Alternatively, you might also find Extension:RegexBlock useful:
"RegexBlock is an extension that adds special page with the interface for blocking, viewing and unblocking user names and IP addresses using regular expressions."
There are risks involved in applying the solution in the accepted answer. The approach may damage your database! It incompletely removes users, doing nothing to preserve referential integrity, and will almost certainly cause display errors.
Here a much better solution is presented (a prerequisite is that you have installed the User merge extension):
I have a little awkward way to accomplish the bulk merge through a
work-around. Hope someone would find it useful! (Must have a little
string concatenation skills in spreadsheets; or one may use a python
or similar script; or use a text editor with bulk replacement
features)
Prepare a list of all SPAMuserIDs, store them in a spreadsheet or textfile. The list may be
prepared from the user creation logs. If you do have the
dB access, the Wiki_user table can be imported into a local list.
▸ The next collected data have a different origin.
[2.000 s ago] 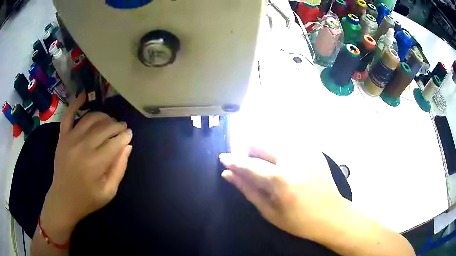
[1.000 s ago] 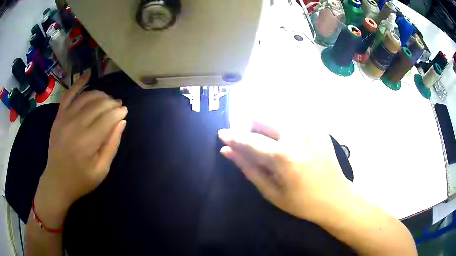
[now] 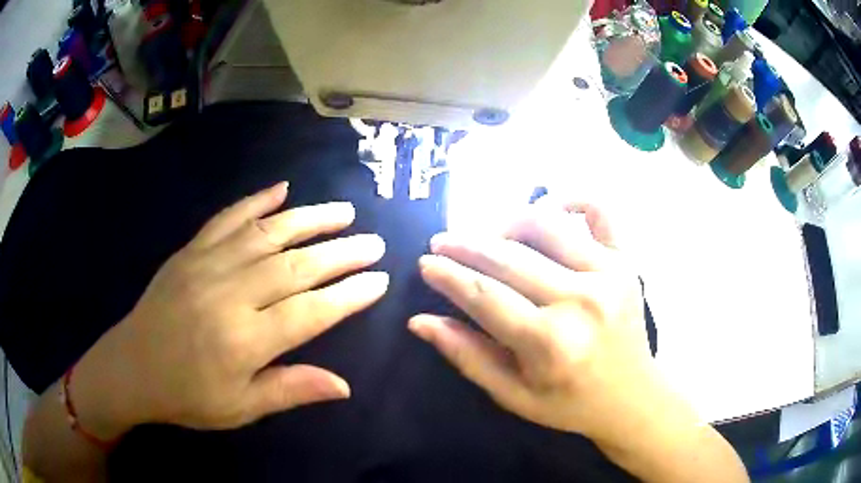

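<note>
The matte dark jacket cloth lies under both hands and runs up under the silver two-pronged presser foot. My left hand lies flat on the cloth, left of and below the foot, fingers spread and palm down. My right hand lies at the cloth's right edge, below and right of the foot, with fingertips on the cloth and fingers apart. Neither hand pinches the cloth. The needle cannot be made out. Glare hides the machine bed right of the foot.
The cream machine head stands above the foot. A small black box with two yellowish squares is left of it. Thread cones stand at the right and more thread cones at the left. A flat black rectangle lies far right.
My left hand has moved right from beside the black box onto the cloth near the foot and spread its fingers. My right hand stays near the foot, fingers more spread. The view has shifted.
</note>
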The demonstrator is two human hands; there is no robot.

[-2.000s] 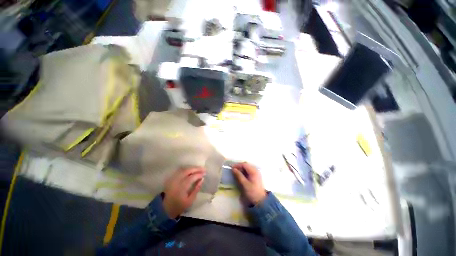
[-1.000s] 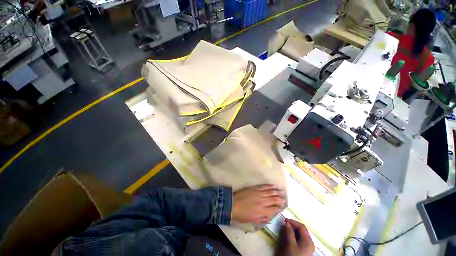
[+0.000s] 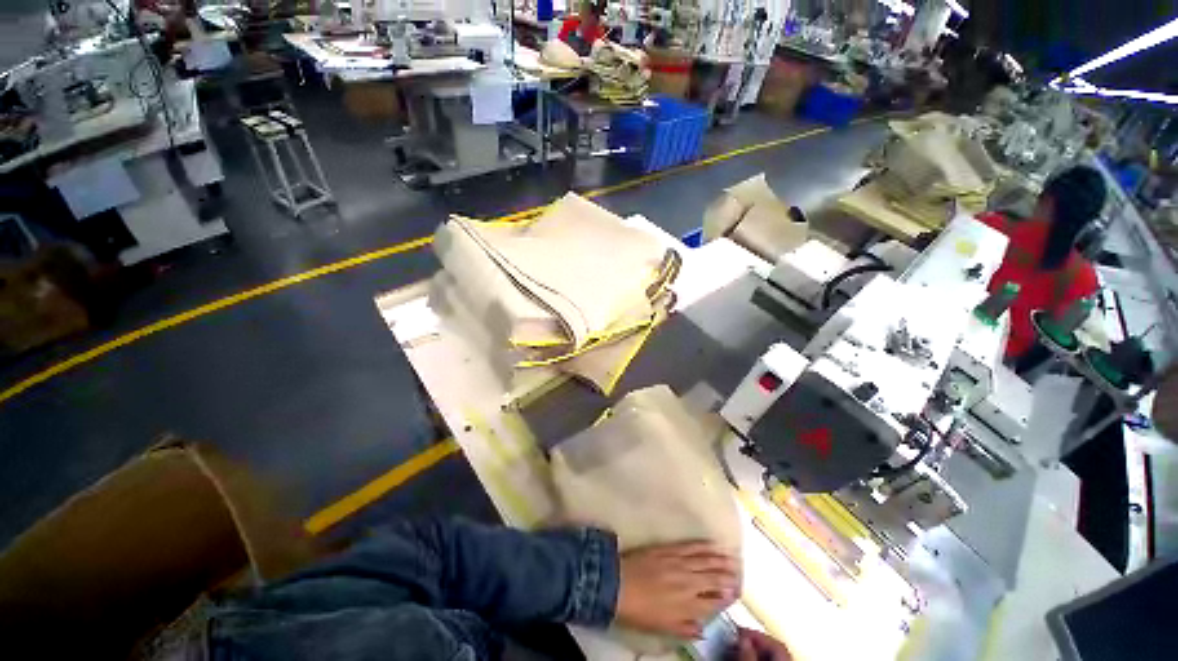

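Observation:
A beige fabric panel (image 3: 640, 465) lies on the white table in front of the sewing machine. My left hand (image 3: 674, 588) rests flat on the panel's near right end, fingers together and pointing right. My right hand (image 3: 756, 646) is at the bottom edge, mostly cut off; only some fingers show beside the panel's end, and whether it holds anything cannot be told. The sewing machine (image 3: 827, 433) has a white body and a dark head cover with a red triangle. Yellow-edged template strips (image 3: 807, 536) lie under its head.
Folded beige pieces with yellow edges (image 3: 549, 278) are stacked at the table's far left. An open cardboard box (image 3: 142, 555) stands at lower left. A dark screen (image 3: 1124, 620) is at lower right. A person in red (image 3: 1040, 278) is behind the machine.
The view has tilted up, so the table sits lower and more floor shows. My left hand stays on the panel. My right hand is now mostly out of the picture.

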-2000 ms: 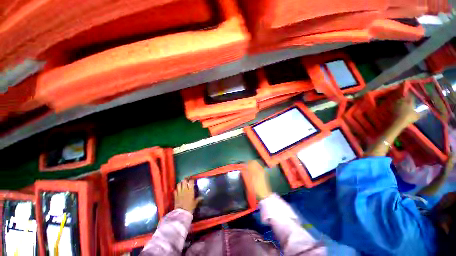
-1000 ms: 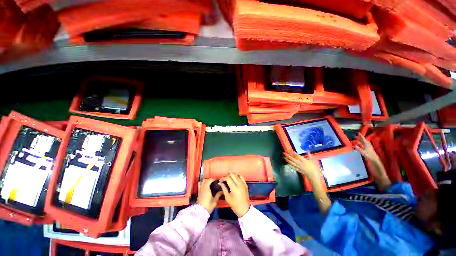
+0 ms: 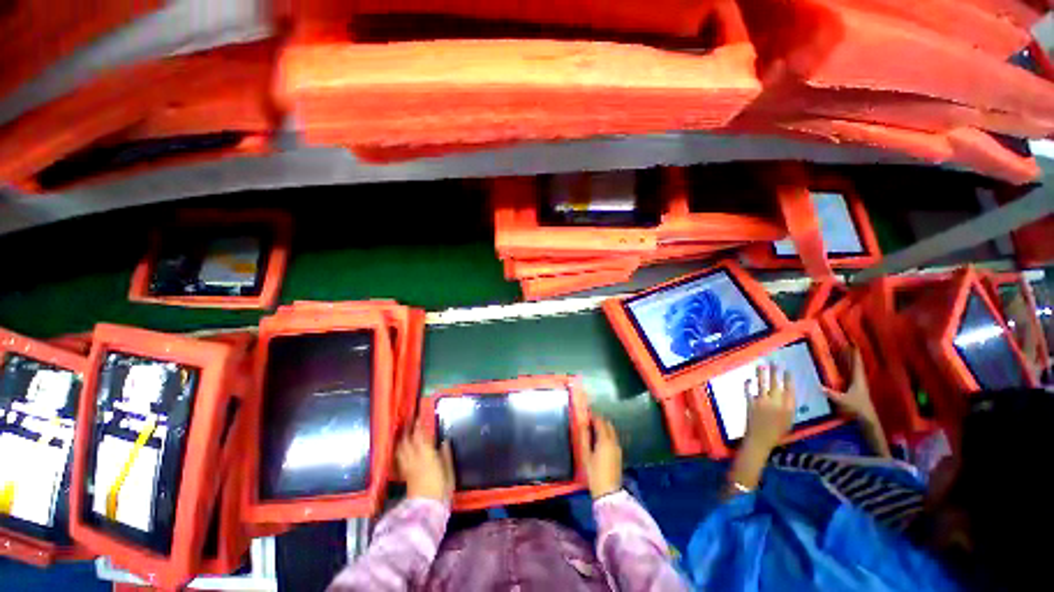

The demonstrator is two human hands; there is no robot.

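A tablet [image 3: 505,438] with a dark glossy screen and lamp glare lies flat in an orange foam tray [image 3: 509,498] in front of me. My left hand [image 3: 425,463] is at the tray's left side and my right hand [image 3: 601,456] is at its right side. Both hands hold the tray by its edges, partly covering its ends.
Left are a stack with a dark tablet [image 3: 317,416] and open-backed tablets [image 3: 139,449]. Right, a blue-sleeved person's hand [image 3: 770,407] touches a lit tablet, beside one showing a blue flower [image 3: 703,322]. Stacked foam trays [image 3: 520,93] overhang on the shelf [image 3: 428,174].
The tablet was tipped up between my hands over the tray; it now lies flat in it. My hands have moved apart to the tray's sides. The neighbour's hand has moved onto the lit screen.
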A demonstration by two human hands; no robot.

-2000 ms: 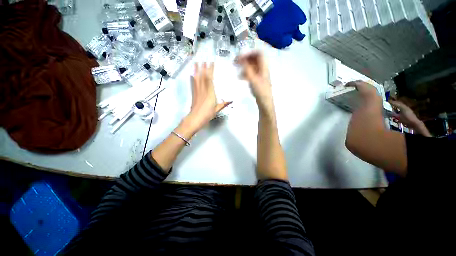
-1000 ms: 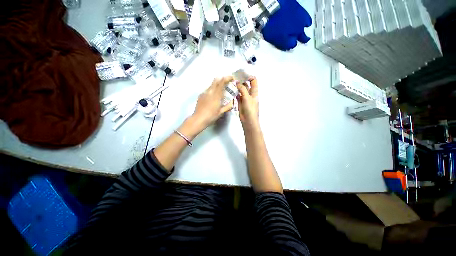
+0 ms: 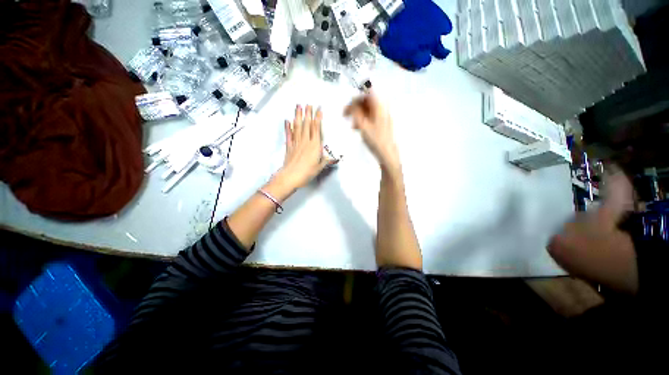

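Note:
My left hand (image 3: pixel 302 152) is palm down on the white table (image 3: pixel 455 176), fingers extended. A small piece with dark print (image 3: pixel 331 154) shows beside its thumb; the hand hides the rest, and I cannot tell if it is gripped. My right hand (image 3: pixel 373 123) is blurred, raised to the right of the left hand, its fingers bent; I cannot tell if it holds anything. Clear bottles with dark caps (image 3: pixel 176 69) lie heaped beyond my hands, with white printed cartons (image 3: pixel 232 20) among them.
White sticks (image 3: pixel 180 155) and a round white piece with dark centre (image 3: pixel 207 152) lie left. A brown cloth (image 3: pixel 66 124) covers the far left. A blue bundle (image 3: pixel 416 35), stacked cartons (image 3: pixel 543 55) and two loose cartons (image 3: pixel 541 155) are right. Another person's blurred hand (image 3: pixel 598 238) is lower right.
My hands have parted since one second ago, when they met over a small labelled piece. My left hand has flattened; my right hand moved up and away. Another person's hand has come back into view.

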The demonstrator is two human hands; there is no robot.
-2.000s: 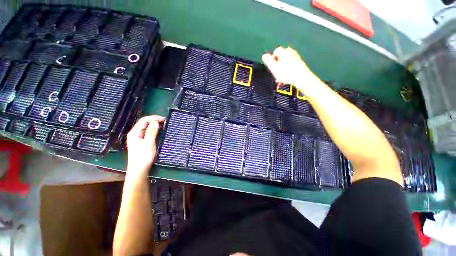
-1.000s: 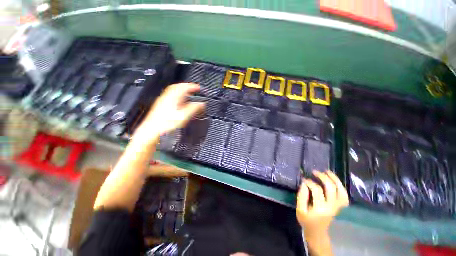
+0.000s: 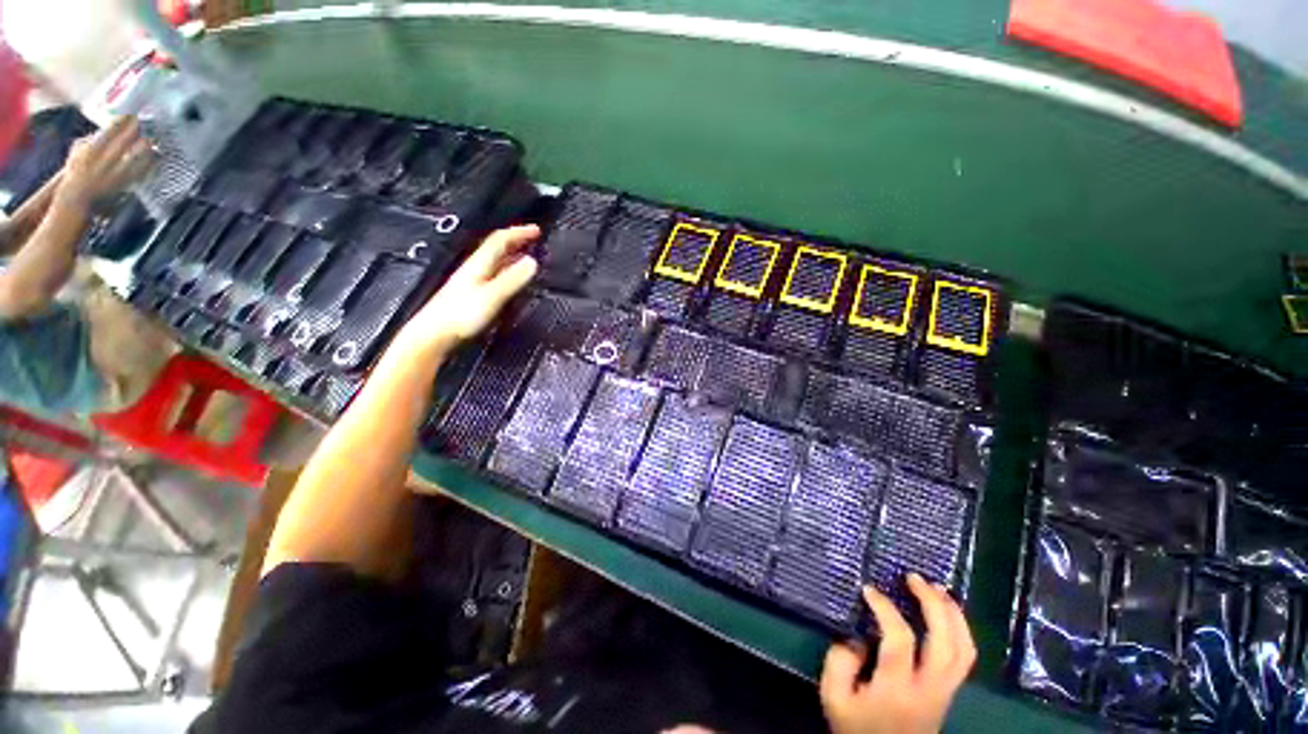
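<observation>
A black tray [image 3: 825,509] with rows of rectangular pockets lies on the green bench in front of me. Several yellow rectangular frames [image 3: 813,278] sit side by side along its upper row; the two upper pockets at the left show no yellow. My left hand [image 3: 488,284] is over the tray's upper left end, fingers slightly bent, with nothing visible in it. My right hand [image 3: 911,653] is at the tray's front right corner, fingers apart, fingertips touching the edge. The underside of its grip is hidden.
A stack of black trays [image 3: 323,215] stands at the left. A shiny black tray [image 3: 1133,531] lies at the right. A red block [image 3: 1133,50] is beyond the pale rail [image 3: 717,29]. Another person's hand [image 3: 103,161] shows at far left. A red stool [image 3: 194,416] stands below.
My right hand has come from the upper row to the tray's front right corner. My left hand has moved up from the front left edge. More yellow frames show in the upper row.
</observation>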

The post method used for submitting the Merge & Delete User form (by clicking the button) should be converted to a get method. This
will get us a long URL. See the second comment (by Matthew Simoneau)
dated 13/Jan/2009) at
http://www.mathworks.com/matlabcentral/newsreader/view_thread/242300
for the method.
The resulting URL string should be something like below:
http: //(Your Wiki domain)/Special:UserMerge?olduser=(OldUserNameHere)&newuser=(NewUserNameHere)&deleteuser=1&token=0d30d8b4033a9a523b9574ccf73abad8%2B\
Now, divide this URL into four sections:
A: http: //(Your Wiki domain)/Special:UserMerge?olduser=
B: (OldUserNameHere)
C: &newuser=(NewUserNameHere)&deleteuser=1
D: &token=0d30d8b4033a9a523b9574ccf73abad8%2B\
Now using a text editor or spreadsheet, prefix each spam userIDs with part A and Suffix each with Part C and D. Part C will include the
NewUser(which is a specially created single dummy userID). The Part D,
the Token string is a session-dependent token that will be changed per
user per session. So you will need to get a new token every time a new
session/batch of work is required.
With the above step, you should get a long list of URLs, each good to do a Merge&Delete operation for one user. We can now create a
simple HTML file, view it and use a batch downloader like DownThemAll
in Firefox.
Add two more pieces " Linktext" to each line at
beginning and end. Also add at top and at
bottom and save the file as (for eg:) userlist.html
Open the file in Firefox, use DownThemAll add-on and download all the files! Effectively, you are visiting the Merge&Delete page for
each user and clicking the button!
Although this might look a lengthy and tricky job at first, once you
follow this method, you can remove tens of thousands of users without
much manual efforts.
You can verify if the operation is going well by opening some of the
downloaded html files (or by looking through the recent changes in
another window).
One advantage is that it does not directly edit the
MySQL pages. Nor does it require direct database access.
I did a bit of rewriting to the quoted text, since the original text contains some flaws.